* [Exercise requirements]:
Every picture should be left out, but the lines below must be repeated exactly.

....................

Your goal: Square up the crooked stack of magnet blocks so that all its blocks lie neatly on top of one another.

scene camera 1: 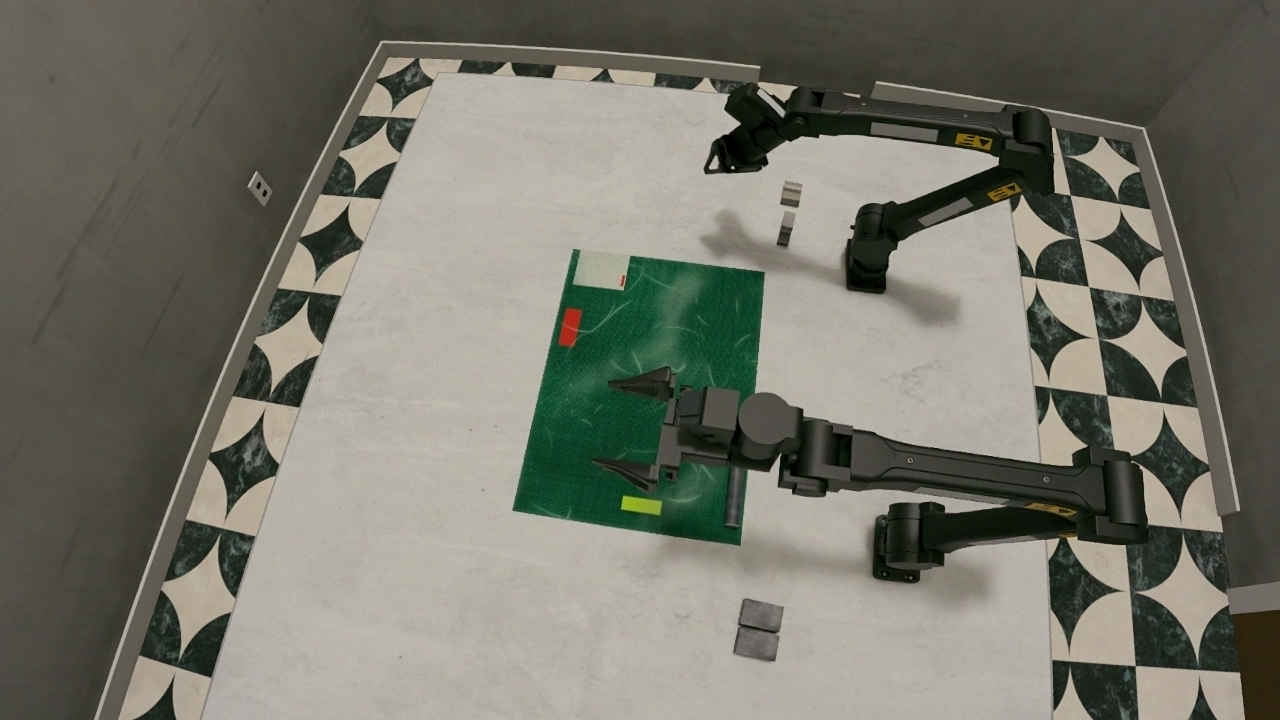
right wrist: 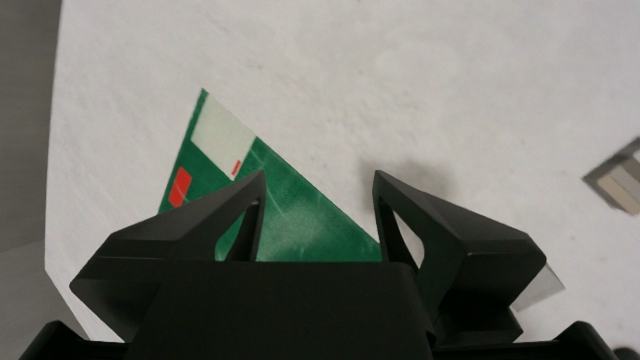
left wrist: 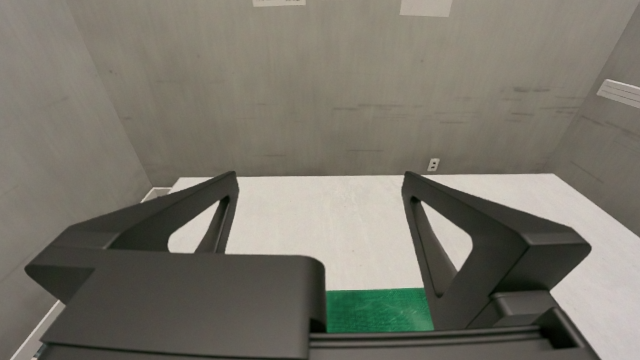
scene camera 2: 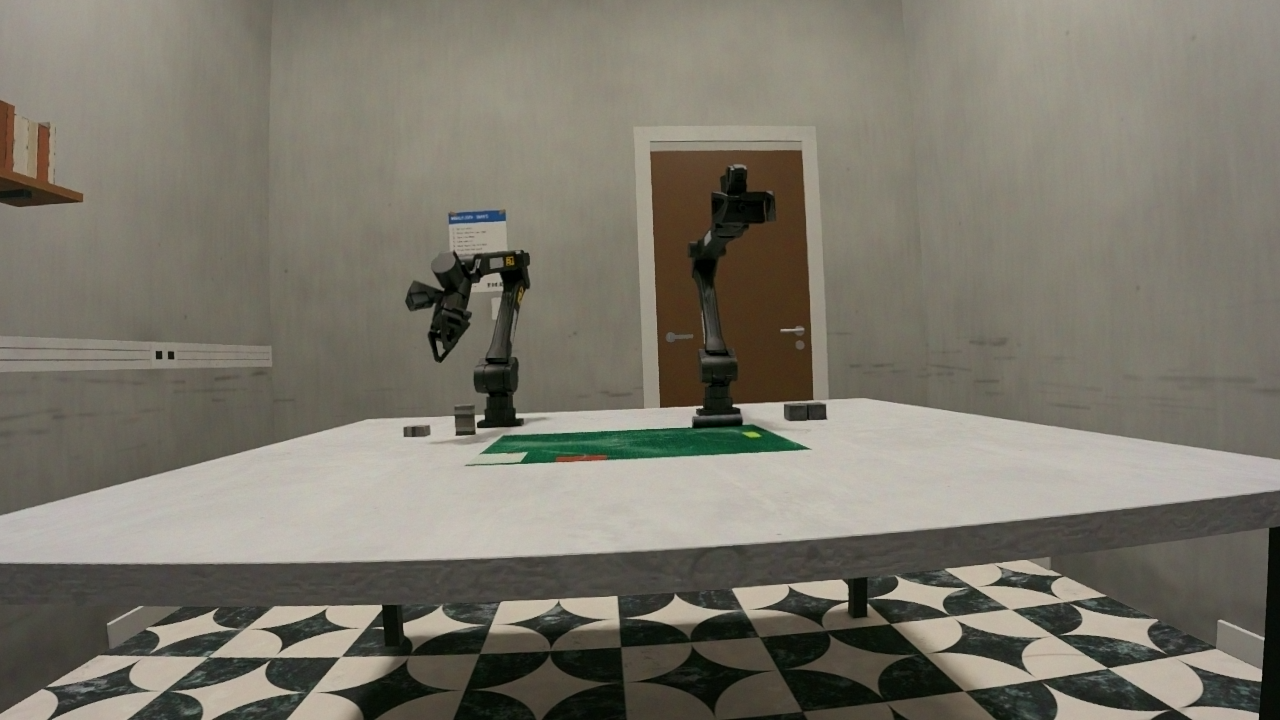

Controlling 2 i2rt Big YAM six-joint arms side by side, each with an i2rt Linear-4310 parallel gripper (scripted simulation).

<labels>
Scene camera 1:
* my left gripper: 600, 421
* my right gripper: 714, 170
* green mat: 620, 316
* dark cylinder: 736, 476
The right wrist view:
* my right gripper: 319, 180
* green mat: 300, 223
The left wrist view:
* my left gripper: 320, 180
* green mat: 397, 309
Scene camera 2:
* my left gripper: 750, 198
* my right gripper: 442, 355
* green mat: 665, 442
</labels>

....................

* [Answer box]:
Your goal: Square up the crooked stack of magnet blocks so that all its blocks lie neatly on top of one another.

scene camera 1: 
right wrist: 
left wrist: 
scene camera 2: 

Controlling 2 i2rt Big YAM six-joint arms side by side, each with an i2rt Linear-4310 parallel gripper (scripted simulation).

<labels>
Scene camera 1:
* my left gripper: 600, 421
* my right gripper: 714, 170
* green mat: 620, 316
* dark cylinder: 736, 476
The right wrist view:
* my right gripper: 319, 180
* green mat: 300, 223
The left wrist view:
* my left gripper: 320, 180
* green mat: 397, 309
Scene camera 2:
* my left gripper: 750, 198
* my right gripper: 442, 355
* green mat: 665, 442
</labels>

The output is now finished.